Maar eerst nog even terug, want toen het pensioenakkoord afgelopen juni werd gesloten leek de kans op grote kortingen flink afgenomen. Dat vier van de vijf grootste pensioenfondsen nu toch diep in de gevarenzone zitten, komt doordat de rente in juli en augustus een duikvlucht heeft genomen.

Dit zijn de dekkingsgraden van de grootste pensioenfondsen in 2019:

Wat de impact van Koolmees' maatregel voor pensioendeelnemers is, verschilt per fonds. En dan maakt het ook nog verschil of iemand al met pensioen is, of nog werkt en pensioen opbouwt.

Stel dat je net als 1,4 miljoen anderen een aanvullend pensioen hebt bij metaalfonds PMT. Dan was je pensioen begin volgend jaar zo gekort, dat de dekkingsgraad van PMT weer op 100 procent was gekomen. Met de huidige dekkingsgraad komt dat neer op een korting van zo'n 5 procent. In augustus leken de PMT-deelnemers zelfs op een korting van 10 procent af te stevenen.

Voor een individuele pensioendeelnemer zijn dat serieuze bedragen. Een gemiddeld pensioen bij PMT is ongeveer 600 euro. Als je nog pensioen opbouwt, lever je zodra je met pensioen gaan meteen de volle 10 procent in, oftewel 60 euro per maand. Als je al gepensioneerd bent, kán een pensioenfonds ervoor kiezen om een korting over meerdere jaren uit te smeren. Bijvoorbeeld 10 jaar op rij, elk jaar 6 euro minder.

Zulke scenario's worden voor nu dus voorkomen door minister Koolmees, maar dat betekent niet dat de koopkracht van een PMT-deelnemer gelijk blijft. Indexeren, oftewel de pensioenuitkering zo verhogen dat inflatie wordt goedgemaakt, zit er ook dit jaar niet in. En dat geldt ook voor de andere grote pensioenfondsen. Dat betekent dat de 8,5 miljoen deelnemers bij deze 4 grote fondsen al jarenlang, elk jaar minder kunnen kopen voor het pensioen dat ze (gaan) krijgen.
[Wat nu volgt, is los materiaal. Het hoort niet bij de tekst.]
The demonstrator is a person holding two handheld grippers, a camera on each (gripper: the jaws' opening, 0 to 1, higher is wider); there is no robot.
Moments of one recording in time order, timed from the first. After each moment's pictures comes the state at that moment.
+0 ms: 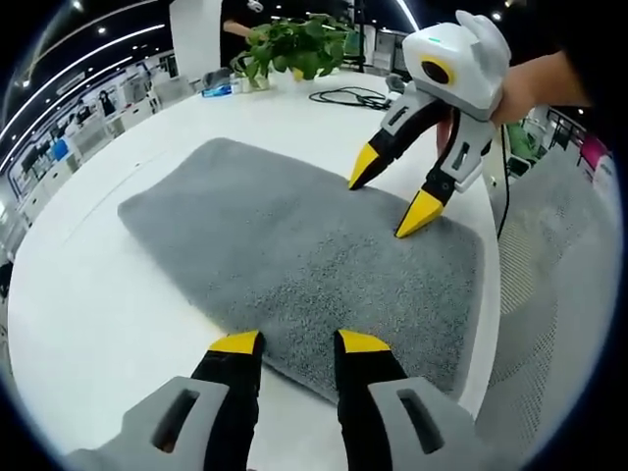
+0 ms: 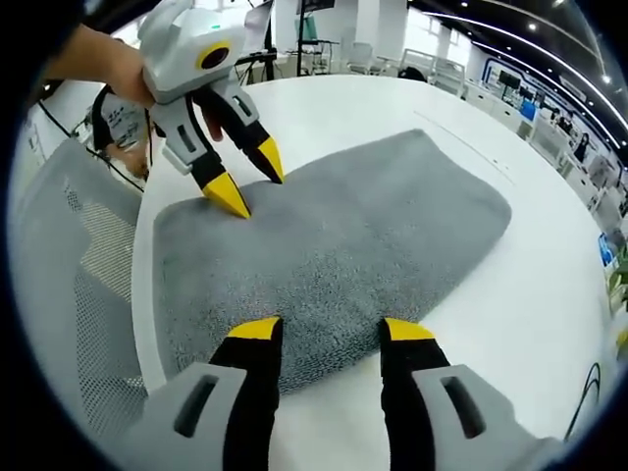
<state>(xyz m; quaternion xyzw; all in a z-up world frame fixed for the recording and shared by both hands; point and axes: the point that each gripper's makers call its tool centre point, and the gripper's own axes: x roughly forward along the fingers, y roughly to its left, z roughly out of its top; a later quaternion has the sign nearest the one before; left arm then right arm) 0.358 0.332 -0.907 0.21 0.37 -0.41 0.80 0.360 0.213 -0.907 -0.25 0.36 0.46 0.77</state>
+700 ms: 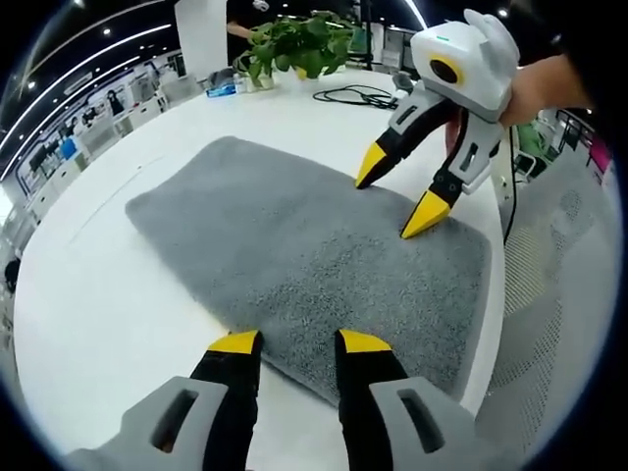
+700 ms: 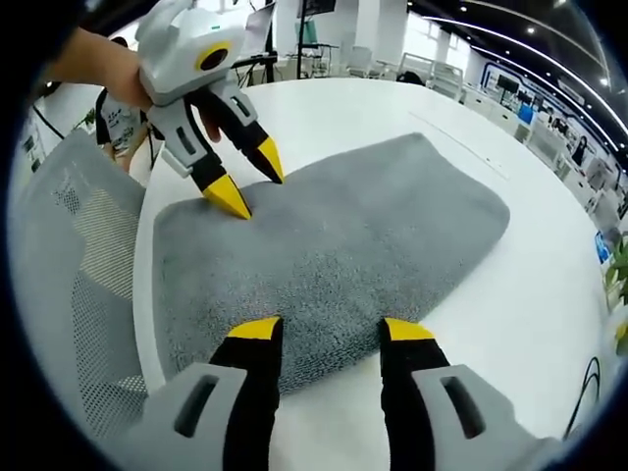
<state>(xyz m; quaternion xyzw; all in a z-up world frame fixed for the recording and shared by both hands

Risico op grotere problemen

Tegenover het jaar uitstel van kortingen, staat een risico voor alle werkenden. "Voor hen geldt dat als de situatie van de pensioenfondsen komend jaar niet verbetert, er volgend jaar harder moet worden ingegrepen", zegt Fieke van der Lecq, onder meer hoogleraar pensioenmarkten aan de VU. Dat kan zich dan uiten in hogere pensioenpremies en een lagere pensioenopbouw, legt Van der Lecq uit. "Er wordt in dat geval namelijk komend jaar uitgekeerd en opgebouwd alsof de fondsen er goed voorstaan, terwijl dat dan niet zo is."

"Er blijft minder in de pot over, dus dat gaat ten koste van jongeren", zegt Corine Reedijk van pensioenadviseur Aon. Daarbij is het volgens Reedijk zeer de vraag of het jaar uitstel gaat helpen. "De rente blijft waarschijnlijk laag en aandelenbeleggingen zijn onzeker. Als een fonds een dekkingsgraad heeft van rond de 90 procent, wordt het dus een hele uitdaging om in een jaar naar 100 procent te komen."

Daarbovenop komt dat pensioenfondsen vanaf 2021 met een nóg lagere rekenrente moeten rekenen. Gemiddeld gaat dat 2,5 procent van de dekkingsgraad kosten, bleek eerder dit jaar toen de commissie-Dijsselbloem strengere rekenregels adviseerde. Dat advies is overgenomen.

Er is heel veel discussie over de rekenrente, maar minister Koolmees wil de rekenregels niet aanpassen. Ook toezichthouder De Nederlandsche Bank is tegen. En in het pensioenakkoord is afgesproken niet aan de rekenregels te komen.